### WHAT IS NEEDED
Look through the lines below and extract any with the word "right".

━━━━━ THE DATA

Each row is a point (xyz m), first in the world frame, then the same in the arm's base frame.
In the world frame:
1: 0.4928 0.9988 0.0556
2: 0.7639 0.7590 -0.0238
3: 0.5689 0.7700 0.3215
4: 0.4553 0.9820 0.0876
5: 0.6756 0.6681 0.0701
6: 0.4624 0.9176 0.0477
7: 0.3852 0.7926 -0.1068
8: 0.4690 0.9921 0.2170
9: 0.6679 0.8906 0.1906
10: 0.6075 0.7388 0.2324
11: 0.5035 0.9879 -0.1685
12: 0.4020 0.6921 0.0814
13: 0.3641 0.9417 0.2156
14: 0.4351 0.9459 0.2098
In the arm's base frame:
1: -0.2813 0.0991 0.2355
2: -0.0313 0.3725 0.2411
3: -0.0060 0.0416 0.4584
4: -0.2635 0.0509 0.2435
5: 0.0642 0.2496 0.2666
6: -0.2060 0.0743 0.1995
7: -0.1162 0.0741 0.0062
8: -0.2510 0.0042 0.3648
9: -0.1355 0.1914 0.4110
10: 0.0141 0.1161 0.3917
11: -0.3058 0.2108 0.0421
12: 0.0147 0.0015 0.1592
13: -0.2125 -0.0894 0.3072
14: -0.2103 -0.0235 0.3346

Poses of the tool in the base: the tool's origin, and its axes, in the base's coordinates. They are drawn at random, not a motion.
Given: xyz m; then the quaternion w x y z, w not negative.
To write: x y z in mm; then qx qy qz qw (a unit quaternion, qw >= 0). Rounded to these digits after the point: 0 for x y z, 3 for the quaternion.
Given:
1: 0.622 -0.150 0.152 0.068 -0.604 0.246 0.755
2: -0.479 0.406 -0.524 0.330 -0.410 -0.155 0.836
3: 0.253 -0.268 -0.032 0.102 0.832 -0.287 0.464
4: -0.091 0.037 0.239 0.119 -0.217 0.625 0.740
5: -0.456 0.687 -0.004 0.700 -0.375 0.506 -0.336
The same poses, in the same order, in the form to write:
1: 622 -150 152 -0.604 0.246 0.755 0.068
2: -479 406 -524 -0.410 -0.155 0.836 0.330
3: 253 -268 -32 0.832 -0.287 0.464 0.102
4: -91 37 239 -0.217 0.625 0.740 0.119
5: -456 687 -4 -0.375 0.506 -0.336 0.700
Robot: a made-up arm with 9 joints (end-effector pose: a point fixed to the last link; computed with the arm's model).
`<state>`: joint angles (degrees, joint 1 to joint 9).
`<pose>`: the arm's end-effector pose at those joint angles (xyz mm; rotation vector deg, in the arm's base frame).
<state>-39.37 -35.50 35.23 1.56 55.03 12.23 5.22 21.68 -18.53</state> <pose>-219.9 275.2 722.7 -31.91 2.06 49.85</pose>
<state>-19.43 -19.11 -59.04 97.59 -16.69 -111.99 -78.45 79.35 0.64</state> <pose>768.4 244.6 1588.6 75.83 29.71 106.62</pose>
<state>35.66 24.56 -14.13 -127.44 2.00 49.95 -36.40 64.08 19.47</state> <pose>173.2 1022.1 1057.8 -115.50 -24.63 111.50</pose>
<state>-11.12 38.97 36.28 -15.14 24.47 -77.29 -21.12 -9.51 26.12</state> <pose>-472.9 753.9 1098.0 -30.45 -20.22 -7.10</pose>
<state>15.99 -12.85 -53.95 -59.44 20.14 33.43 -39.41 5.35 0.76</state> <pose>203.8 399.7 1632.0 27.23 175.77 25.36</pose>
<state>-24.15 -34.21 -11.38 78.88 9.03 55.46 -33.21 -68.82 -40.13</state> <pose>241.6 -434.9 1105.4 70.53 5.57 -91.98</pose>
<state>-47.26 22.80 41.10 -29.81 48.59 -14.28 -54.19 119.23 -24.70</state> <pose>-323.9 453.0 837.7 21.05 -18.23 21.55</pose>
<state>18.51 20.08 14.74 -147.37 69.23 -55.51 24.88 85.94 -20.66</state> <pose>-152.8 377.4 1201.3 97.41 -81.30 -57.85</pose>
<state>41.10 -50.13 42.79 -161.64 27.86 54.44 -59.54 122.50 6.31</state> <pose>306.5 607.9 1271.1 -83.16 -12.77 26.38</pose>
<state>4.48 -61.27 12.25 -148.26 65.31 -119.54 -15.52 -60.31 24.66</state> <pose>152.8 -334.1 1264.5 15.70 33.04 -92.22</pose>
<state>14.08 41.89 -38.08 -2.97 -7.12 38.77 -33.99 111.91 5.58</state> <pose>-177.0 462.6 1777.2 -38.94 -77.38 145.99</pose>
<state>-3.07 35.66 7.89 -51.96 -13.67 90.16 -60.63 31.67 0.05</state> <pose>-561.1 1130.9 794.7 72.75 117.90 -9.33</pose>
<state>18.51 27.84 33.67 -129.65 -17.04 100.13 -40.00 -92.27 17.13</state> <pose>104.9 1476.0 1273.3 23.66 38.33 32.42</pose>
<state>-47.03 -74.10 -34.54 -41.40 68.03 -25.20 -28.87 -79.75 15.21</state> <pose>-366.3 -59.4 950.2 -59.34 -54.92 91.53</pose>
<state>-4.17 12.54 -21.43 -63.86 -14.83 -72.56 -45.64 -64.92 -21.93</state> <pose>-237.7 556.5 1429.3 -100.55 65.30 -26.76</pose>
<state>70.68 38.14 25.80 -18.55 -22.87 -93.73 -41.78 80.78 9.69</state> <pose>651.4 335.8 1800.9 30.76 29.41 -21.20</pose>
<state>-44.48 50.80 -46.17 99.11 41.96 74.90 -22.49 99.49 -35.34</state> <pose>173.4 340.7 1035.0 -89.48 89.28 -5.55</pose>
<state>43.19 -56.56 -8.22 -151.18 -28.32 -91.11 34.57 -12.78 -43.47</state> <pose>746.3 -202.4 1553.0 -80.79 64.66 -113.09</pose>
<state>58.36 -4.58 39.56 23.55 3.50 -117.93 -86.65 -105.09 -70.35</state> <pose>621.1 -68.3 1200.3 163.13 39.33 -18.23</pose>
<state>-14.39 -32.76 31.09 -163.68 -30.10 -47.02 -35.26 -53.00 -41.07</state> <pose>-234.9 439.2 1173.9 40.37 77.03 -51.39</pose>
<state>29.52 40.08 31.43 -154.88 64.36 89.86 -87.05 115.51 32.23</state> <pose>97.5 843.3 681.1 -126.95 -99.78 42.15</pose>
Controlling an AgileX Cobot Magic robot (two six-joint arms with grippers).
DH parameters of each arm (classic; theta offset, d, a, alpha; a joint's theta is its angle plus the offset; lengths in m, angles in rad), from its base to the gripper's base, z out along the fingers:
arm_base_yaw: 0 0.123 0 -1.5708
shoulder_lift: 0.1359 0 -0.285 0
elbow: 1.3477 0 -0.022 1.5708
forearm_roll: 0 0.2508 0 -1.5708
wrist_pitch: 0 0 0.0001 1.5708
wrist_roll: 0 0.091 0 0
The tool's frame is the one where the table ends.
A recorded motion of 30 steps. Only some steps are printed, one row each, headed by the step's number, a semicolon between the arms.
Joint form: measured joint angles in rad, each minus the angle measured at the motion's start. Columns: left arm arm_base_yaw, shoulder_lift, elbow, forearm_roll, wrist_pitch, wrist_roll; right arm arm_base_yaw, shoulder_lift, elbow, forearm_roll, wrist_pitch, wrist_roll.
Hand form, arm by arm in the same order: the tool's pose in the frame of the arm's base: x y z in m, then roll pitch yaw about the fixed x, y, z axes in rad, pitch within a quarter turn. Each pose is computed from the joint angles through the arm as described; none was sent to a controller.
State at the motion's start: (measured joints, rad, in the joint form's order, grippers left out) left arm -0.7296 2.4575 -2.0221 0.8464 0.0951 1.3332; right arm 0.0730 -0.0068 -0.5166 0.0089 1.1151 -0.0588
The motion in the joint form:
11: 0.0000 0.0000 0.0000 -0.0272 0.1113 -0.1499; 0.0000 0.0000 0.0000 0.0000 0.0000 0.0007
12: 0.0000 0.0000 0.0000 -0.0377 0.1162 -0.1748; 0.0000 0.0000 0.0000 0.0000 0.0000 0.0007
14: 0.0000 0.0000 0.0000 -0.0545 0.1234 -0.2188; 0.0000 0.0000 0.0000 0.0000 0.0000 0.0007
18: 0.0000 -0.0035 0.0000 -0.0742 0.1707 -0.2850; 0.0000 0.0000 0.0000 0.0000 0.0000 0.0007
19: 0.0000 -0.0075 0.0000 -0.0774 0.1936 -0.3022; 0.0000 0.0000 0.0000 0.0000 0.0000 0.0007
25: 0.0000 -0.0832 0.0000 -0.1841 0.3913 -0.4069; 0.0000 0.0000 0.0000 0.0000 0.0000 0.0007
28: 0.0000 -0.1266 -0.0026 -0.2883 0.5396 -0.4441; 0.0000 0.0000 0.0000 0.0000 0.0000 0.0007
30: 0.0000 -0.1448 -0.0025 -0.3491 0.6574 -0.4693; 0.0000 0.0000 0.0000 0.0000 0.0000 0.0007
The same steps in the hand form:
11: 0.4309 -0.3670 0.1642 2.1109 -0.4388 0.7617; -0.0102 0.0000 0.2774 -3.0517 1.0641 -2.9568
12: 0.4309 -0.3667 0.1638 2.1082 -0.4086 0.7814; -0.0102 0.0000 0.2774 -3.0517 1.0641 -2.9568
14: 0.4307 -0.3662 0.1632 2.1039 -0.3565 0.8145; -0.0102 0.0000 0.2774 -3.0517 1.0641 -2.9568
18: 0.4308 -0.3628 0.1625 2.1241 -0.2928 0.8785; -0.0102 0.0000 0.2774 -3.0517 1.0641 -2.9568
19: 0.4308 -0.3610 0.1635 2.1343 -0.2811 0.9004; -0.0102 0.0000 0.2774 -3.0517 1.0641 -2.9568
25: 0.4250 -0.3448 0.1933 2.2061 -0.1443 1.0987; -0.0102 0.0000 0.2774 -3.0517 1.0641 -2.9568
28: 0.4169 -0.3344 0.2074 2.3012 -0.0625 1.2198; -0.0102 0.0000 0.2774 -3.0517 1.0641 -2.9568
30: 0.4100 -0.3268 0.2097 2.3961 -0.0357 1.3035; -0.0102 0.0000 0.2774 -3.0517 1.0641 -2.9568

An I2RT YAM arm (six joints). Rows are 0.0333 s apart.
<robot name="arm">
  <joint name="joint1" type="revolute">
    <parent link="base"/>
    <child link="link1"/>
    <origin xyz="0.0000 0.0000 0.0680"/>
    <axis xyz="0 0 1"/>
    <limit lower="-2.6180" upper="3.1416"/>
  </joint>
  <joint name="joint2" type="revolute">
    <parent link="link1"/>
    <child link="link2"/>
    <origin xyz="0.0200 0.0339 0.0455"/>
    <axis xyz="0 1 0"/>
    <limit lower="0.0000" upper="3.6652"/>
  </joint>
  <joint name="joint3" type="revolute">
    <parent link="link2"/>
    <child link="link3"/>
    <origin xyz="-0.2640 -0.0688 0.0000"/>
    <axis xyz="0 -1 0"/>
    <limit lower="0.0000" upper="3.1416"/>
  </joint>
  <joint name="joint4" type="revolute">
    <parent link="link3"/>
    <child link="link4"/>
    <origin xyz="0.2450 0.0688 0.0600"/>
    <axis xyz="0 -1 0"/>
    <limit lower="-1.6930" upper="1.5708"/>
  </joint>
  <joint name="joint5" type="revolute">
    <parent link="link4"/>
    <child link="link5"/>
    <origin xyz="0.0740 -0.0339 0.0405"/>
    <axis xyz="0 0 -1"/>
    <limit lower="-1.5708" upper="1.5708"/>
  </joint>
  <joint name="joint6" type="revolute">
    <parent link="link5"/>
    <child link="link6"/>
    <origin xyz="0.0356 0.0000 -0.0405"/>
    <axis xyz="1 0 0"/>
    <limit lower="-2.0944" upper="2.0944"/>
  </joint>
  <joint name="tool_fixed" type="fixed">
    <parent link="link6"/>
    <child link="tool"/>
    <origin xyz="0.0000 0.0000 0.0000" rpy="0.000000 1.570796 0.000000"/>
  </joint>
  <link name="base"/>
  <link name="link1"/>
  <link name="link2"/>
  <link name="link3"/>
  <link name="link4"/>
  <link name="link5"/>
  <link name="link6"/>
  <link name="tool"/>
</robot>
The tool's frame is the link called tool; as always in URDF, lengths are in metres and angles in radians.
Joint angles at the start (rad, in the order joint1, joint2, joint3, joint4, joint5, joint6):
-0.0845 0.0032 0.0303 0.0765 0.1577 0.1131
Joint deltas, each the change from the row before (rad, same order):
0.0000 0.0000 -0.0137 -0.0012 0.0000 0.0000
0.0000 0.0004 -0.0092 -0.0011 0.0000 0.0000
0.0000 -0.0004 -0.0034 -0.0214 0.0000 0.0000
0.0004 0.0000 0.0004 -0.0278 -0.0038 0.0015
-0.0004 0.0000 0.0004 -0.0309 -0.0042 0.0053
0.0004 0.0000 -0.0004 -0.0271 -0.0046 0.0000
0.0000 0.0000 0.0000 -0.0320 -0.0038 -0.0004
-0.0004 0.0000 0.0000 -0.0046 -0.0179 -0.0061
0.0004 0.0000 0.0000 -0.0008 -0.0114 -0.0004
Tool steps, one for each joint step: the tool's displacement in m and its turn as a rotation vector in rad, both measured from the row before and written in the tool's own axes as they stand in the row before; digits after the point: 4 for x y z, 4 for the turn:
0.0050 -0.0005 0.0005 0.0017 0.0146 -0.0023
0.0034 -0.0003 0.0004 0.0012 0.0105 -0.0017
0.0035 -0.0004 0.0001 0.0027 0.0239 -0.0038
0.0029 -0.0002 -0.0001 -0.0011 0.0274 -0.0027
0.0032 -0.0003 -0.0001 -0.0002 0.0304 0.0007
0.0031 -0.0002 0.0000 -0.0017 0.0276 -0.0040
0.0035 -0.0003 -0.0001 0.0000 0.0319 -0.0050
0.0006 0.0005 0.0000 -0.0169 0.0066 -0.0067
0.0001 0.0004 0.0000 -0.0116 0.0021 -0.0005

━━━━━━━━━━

### ANSWER
Joint form: measured joint angles in rad, each minus the angle measured at the motion's start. Columns: left arm arm_base_yaw, shoulder_lift, elbow, forearm_roll, wrist_pitch, wrist_roll; right arm arm_base_yaw, shoulder_lift, elbow, forearm_roll, wrist_pitch, wrist_roll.
State at the motion's start: (measured joints, rad, in the joint form's order, grippers left out) left arm -0.7296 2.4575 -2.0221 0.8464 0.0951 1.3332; right arm 0.0730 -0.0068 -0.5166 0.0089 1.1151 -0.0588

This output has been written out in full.